The fearsome aftermath of a tsunami striking California might cost at least $3.4 billion to repair, but neither of the state's nuclear power plants would be damaged, suggests a new analysis that could help officials and the public prepare for a tsunami and reduce risks before any such disasters happen.
Ever since the 2004 Indian Ocean earthquake and tsunami claimed about 250,000 lives, scientists have investigated the risks a tsunami crashing against the United States might have. The fact the 2011 Tohoku-Oki earthquake and tsunami in Japan killed another 20,000 or so people and triggered a nuclear disaster further underscored the importance of such research, especially since the deadly wave also swept through California, albeit at a lesser strength, and caused $50 million to $100 million of damage.
Giant earthquakes can occur off the Alaskan coast, where the tectonic plate underlying the Pacific Ocean is diving underneath the continental plate underneath North America — in fact, the second-largest recorded earthquake in history was a magnitude-9.2 at this zone in 1964. The result could be a tsunami reaching down to California.
Six independent teams of scientists modeled a tsunami created by a magnitude-9.1 earthquake offshore the Alaskan peninsula as if it happened at nearly noon Pacific Time on Thursday, March 27, 2014, the 50th anniversary of the 1964 Alaska quake and tsunami. The federal and state researchers wanted to see the likely dangers such a tsunami would pose for California. [ Waves of Destruction: History's Biggest Tsunamis ]
"We created a scenario of what a plausible bad tsunami would be for California," researcher Lucy Jones, U.S. Geological Survey Science Advisor for Risk Reduction, told LiveScience.
According to the model, it would take nearly six hours for the tsunami to crash into San Diego. After accounting for the amount of time needed to confirm the magnitude of any earthquake in Alaska, see whether it generated a tsunami, and calculate when it might hit, Southern California might have 3.5 hours of warning that a tsunami was on the way, while Northern California might only get two hours of warning, Jones said.
"The good news is that three-quarters of California's coastline is cliffs, and thus immune to the harsher and more devastating impacts tsunamis could pose," Jones said in a statement. "The bad news is that the one-quarter at risk is some of the most economically valuable property in California."
The bent shape of the California coast would lead the height of the tsunami approaching from the north to be significantly reduced in Southern California. As such, the tsunami hazard from this scenario is generally less in Southern California than elsewhere along the state's coast, although some areas of Southern California may be more vulnerable because they are low in elevation or have more people and maritime assets concentrated on the coast.
The greatest economic impact to California from tsunamis comes from damage to ports, harbors and other coastal properties. For instance, such a tsunami could damage or sink a third of all the boats in California marinas and damage or destroy two-thirds of the docks. Altogether, repairing California marinas, coastal properties, and the Ports of Los Angeles and Long Beach might cost about $3.4 billion, researchers estimated.
About 250,000 people live in the zones most inundated by the scenario and would likely have to be evacuated. An additional quarter of a million tourists and visitors might be on the coast if the scenario occurred in March. Tourist numbers could increase into the millions during the summer months.
Evacuation plans are key for those in potential tsunami inundation zones. "The best way to survive a tsunami is to not be there," Jones said. [ No, You Can't Outrun a Tsunami ]
Furthermore, this scenario could lead to damage to the environment by many means, such as debris from damaged ships, piers and buildings, or raw sewage from inundated wastewater treatment plants. Still, in this scenario, neither of California's nuclear power plants are in danger of inundation.
If authorities do nothing further to prepare for a tsunami, losses from the interruptions to business after the disaster might reach about $6 billion. However, the researchers stress these losses can be reduced by 80 to 90 percent by implementing resilience strategies for recovery. For instance, ports might cross-train labor so they can fill in needed jobs if necessary and maintain extra capacity to keep operating despite setbacks. And such measures could have benefits beyond these in the aftermath of a tsunami.

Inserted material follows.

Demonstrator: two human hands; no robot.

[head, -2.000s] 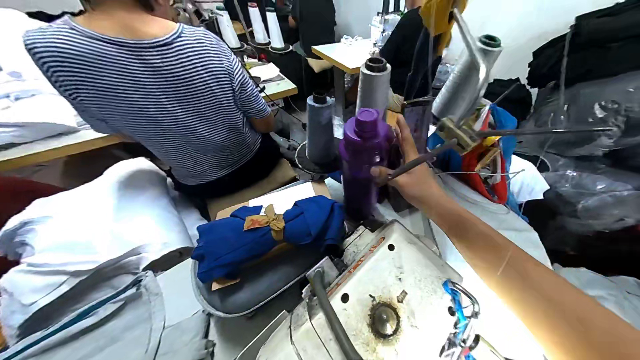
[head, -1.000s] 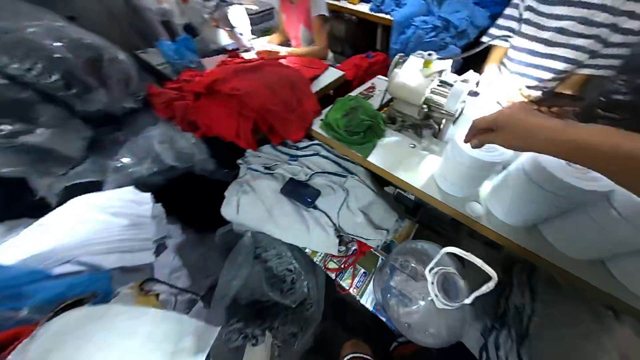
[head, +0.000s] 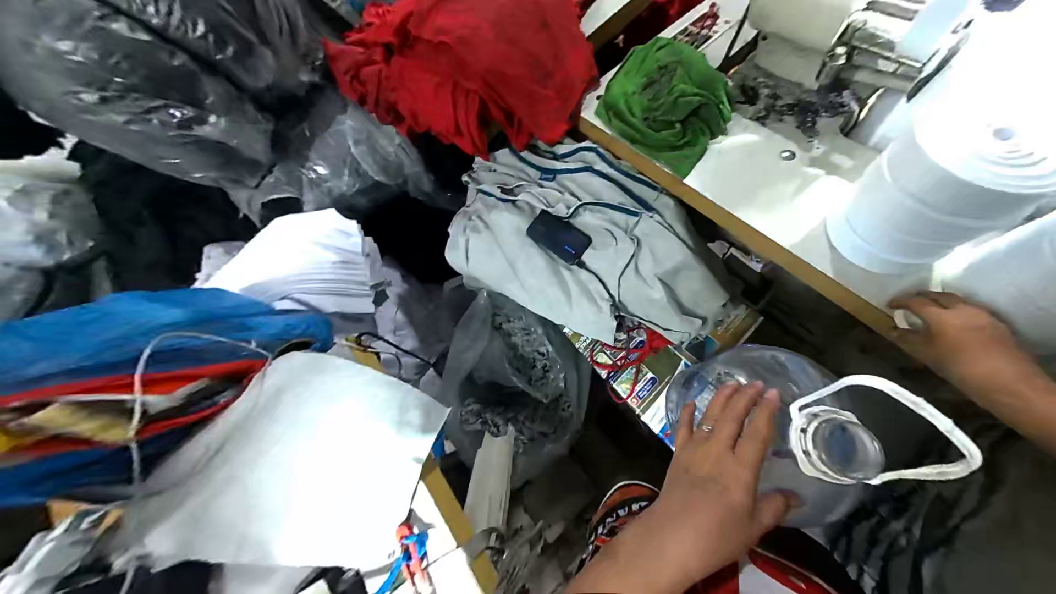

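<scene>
A large clear plastic water jug with a white carrying handle around its open neck stands low at the lower right. My left hand, a ring on one finger, rests with spread fingers on the jug's shoulder. My right hand is at the table edge beside the big white rolls, its fingers bent around a small whitish thing that I cannot name. On a folded light grey garment pile lies a small black device with a cable.
The wooden-edged table carries a green cloth bundle and part of a sewing machine. Red cloth lies behind. A clear bag of scraps stands on the floor, near a white fabric stack and a blue bag.
The view has swung from the other machine down to the floor. My left hand has come onto the jug. My right hand has moved from atop the white rolls to the table edge.
</scene>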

"A lot of what you would do to prepare for one disruption can help you prepare for others," researcher Anne Wein, a U.S. Geological Survey operations research analyst in Menlo Park, Calif., told LiveScience.
The scientists detailed their plan on Sept. 4 in the U.S. Geological Survey's Science Application for Risk Reduction (SAFRR) Tsunami Scenario. They are now meeting with tsunami hazard working groups in several coastal Californian counties to discuss their findings.
"We need to get the word out, and we want to take insights from social science research on how to do that," Jones said. "Rather than saying how awful it is going to be, we want to ask people whether they're going to be ready to take care of their families, to be the people helping others rather than be the people being helped."